* _WORK ORDER_
This exercise needs the listing below duplicated exactly.

* _PROVIDED INFORMATION_
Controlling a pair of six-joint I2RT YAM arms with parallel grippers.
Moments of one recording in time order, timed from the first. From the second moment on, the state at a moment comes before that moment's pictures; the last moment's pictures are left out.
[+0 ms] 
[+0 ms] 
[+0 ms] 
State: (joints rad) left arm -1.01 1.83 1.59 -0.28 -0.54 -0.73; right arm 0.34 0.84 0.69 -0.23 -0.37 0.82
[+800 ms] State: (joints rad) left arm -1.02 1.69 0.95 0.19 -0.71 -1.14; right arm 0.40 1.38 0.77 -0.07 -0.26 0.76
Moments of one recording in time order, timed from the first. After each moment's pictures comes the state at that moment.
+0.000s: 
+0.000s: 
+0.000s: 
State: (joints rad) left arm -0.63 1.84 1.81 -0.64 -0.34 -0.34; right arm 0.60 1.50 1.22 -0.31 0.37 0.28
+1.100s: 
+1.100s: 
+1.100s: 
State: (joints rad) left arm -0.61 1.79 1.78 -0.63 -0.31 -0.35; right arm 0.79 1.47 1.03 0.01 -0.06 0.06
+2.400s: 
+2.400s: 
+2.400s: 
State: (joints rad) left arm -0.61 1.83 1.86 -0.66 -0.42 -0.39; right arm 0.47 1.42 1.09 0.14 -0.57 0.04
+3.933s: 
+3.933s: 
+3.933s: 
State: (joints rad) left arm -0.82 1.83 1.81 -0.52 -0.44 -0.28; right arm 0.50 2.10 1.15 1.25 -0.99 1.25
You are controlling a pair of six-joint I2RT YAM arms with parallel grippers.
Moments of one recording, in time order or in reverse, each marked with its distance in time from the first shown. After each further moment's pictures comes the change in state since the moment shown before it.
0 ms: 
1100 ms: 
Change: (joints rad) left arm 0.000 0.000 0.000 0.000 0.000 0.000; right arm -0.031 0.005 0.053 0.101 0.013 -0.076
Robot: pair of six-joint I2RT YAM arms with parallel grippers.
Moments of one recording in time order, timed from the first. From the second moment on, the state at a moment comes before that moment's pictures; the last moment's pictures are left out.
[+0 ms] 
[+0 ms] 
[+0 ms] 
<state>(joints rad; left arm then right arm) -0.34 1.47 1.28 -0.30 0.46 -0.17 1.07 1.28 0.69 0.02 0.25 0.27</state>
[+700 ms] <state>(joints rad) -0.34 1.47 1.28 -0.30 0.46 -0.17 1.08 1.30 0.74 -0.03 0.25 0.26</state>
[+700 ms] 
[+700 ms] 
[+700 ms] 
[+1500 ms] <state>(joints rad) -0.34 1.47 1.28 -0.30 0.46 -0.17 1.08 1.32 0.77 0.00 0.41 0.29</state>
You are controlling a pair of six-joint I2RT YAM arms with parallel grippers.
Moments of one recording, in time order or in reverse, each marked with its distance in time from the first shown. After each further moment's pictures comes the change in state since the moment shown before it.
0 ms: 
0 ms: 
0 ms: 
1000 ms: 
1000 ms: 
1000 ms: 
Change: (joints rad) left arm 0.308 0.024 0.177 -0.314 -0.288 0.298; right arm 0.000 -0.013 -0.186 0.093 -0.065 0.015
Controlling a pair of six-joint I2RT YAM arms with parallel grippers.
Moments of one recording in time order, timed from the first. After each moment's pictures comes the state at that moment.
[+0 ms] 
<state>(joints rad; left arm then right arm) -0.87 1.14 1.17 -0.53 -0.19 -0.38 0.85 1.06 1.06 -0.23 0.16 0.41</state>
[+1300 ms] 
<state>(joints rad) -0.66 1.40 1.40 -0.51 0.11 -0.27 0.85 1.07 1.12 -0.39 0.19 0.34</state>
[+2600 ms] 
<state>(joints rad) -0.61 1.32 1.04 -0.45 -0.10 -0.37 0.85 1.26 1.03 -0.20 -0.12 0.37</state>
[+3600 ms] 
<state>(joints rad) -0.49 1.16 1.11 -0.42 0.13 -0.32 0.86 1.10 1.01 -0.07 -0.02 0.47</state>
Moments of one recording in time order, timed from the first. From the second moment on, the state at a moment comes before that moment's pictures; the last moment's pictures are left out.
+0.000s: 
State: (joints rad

* _ANSWER AREA_
Controlling a pair of six-joint I2RT YAM arms with parallel grippers.
Moments of one recording in time order, timed from the first. From the second moment on, the state at a moment comes before that moment's pictures; the last moment's pictures are left out.
[+0 ms] 
[+0 ms] 
[+0 ms] 
State: (joints rad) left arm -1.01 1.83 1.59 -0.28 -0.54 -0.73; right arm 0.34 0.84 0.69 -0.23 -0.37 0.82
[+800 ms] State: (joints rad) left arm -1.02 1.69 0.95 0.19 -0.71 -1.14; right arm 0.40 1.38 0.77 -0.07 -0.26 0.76
Moments of one recording in time order, timed from the first. After each moment's pictures comes the state at that moment.
+0.000s: 
+0.000s: 
+0.000s: 
State: (joints rad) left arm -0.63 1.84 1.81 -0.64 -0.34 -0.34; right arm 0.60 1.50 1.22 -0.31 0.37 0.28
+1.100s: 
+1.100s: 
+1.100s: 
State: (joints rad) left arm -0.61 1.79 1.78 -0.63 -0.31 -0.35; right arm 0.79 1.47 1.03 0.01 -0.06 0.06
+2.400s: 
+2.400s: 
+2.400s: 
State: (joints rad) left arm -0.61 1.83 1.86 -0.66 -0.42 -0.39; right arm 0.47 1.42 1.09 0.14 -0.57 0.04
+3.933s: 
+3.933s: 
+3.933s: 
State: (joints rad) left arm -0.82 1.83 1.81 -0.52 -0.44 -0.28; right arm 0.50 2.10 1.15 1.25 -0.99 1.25
You are controlling a pair of six-joint I2RT YAM arms with parallel grippers.
Moments of one recording, in time order or in reverse, each marked with its distance in time from the first shown. After each further moment's pictures comes the change in state since the moment shown before it.
0 ms: 
1100 ms: 
Change: (joints rad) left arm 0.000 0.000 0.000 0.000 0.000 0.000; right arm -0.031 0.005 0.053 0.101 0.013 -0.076
Robot: pair of six-joint I2RT YAM arms with parallel grippers.
Moments of one recording in time order, timed from the first. From the second moment on, the state at a moment comes before that moment's pictures; the last moment's pictures are left out.
[+0 ms] 
[+0 ms] 
[+0 ms] 
<state>(joints rad; left arm then right arm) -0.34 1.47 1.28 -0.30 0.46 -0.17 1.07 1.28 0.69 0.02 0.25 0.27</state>
[+700 ms] <state>(joints rad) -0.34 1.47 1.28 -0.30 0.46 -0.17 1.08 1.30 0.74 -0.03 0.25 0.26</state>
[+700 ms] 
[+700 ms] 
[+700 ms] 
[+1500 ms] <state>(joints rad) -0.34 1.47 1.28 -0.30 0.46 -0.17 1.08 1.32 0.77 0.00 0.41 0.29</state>
You are controlling a pair of six-joint I2RT YAM arms with parallel grippers.
Moments of one recording, in time order or in reverse, each marked with its distance in time from the first shown. After each further moment's pictures comes the change in state since the moment shown before it.
0 ms: 
0 ms: 
0 ms: 
1000 ms: 
1000 ms: 
1000 ms: 
Change: (joints rad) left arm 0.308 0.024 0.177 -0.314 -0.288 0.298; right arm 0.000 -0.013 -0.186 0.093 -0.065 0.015
Controlling a pair of six-joint I2RT YAM arms with parallel grippers.
Moments of one recording in time order, timed from the first. After each moment's pictures comes the state at that moment.
[+0 ms] 
<state>(joints rad; left arm then right arm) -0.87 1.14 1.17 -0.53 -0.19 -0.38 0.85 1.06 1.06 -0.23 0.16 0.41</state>
[+1300 ms] 
<state>(joints rad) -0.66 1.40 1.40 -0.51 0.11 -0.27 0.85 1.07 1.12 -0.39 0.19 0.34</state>
[+2600 ms] 
<state>(joints rad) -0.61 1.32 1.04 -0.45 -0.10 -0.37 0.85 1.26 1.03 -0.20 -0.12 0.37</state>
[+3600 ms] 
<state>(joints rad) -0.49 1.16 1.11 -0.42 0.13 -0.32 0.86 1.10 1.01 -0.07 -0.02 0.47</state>
Moments of one recording in time order, timed from the first. From the second moment on, the state at a moment comes before that moment's pictures; the last moment's pictures are left out.
+0.000s: 
State: (joints rad

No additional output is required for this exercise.